Internet Radio

My house was built in 1929 when they didn’t cater for wifi and made the walls out of stone. So the wifi signal from my ISP’s router doesn’t travel far. Recently, the ISP updated the firmware in its router and it now crashes if I connect a wifi bridge with the same SSID to extend the coverage. This means that in my kitchen I can’t get reliable wifi. I like to listen to music while doing kitchen chores so this is a bind. I can’t face trying to get my ISP to fix this problem as LAN works well otherwise – so I’ve found another solution.

the internet radio
the internet radio

I have an old DAB radio – a Pure Evoke 1 – which is now broken. The RF card doesn’t work, but the audio card works fine. I’ve removed the RF card and connected a Raspberry Pi running cmus. cmus is a music player that can play MP3 internet streams.
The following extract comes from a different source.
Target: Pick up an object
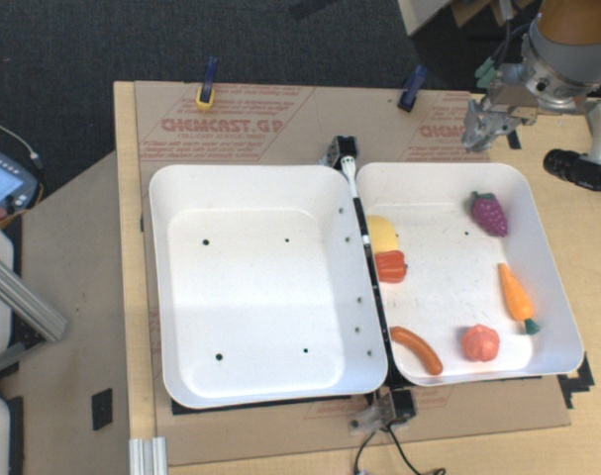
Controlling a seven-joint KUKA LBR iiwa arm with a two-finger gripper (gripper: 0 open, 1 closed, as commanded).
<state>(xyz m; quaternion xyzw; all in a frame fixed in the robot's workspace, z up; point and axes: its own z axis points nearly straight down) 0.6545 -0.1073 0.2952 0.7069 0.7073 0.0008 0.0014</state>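
Gripper (481, 132) sits upper right of frame, above the right bin's (548, 265) top edge; can't tell its state, nothing seen in it. In that bin: purple grapes (489, 213) upper right, carrot (515, 296) right, tomato (481, 342) & sausage (417, 349) low, yellow (381, 233) + red (390, 265) pieces at left wall.

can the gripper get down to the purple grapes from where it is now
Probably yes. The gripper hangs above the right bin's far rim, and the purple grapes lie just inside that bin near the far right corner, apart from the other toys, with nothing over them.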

The Raspberry Pi model B+ has an ethernet socket and an analogue output for audio. I’ve connected the analogue output to the Evoke audio card which amplifies and plays it to the speaker on the Evoke 1. The Evoke 1 also has a card which connects to the buttons and LCD display. I laboriously worked out which pins on this card are which and can use the buttons and LCD via the Raspberry Pi. I use buttons 1–6 as internet radio presets, and the other buttons to display the station name, pause or play the radio and one for reboot. The LCD display shows either the song playing or the station name. I connect the radio to the internet via a TP-Link powerline adaptor. So my wifi problems are gone, at least for internet radio.
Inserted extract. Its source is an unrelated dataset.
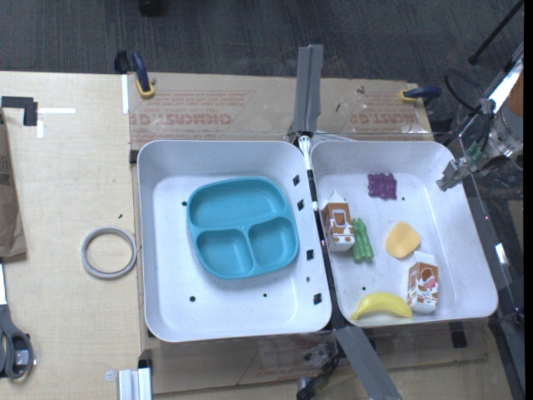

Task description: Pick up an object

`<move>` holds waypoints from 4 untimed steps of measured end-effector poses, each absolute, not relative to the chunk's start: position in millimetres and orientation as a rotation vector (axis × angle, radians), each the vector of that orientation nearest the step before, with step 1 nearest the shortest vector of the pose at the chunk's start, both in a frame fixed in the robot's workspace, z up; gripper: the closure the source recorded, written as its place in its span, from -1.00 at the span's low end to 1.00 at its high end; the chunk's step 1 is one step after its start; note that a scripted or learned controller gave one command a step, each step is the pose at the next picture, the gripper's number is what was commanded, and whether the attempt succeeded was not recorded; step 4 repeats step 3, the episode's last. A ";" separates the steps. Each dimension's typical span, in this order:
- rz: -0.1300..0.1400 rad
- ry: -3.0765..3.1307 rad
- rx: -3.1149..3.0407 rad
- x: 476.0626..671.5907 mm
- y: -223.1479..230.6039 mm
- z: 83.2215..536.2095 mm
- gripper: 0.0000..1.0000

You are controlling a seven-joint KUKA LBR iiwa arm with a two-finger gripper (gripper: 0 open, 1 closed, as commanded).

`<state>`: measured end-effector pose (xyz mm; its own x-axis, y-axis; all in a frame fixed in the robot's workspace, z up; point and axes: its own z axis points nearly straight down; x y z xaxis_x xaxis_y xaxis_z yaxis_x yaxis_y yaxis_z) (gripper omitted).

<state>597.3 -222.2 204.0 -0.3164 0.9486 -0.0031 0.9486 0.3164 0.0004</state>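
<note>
The arm's gripper (450,176) hangs over the far right rim of the right white plastic bin (475,248); whether its fingers are spread I cannot tell. The nearest target, a purple grape cluster (382,185), sits left of it and could slip from a pinch

A grey tape ring (109,252) and scissors (14,350) lie on the wooden bench (67,190) left of the bins.
</note>
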 end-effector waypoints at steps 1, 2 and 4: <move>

The radio is now being used and works well enough for me. See this short video.

There are a couple of drawbacks, however. The radio takes 40s from power on to playing the music which is mildly annoying. The Raspberry Pi only just fits inside the case of the Evoke 1 and I haven’t yet put in sufficient shielding to stop the audio card picking some digital noise from the Raspberry Pi. When playing music I can’t hear this noise – it’s only apparent when booting up or when a station is paused.

The radio software runs on the Raspberry Pi Raspian OS. It comprises the cmus music player, a control program, a driver for the LCD display, and some ancillary scripts.

  • The start_cmus script is started when the Raspberry Pi boots via crontab. The scripts starts cmus, the control program and starts cmus playing.
  • The control program cmusradio.c uses the WiringPi library (provided by @drogon – thanks!) to monitor button presses via interrupts. Luckily the card connecting the buttons on the Evoke 1 must have some hardware debounce circuitry so this is straightforward. It then tunes to the station on preset 1 and configures cmus to display song information on the LCD using my cmus-status-display script. It then goes into a loop monitoring if any button presses were seen in interrupts and acts on those button presses via cmus-remote.
  • The cmus-status-display script is called by cmus when its status changes. It extracts the song information and displays it on the LCD.
  • The lcdsend program uses the WiringPi library to write to the LCD.
  • The code, scripts and make files are in this zip file for your delight and education.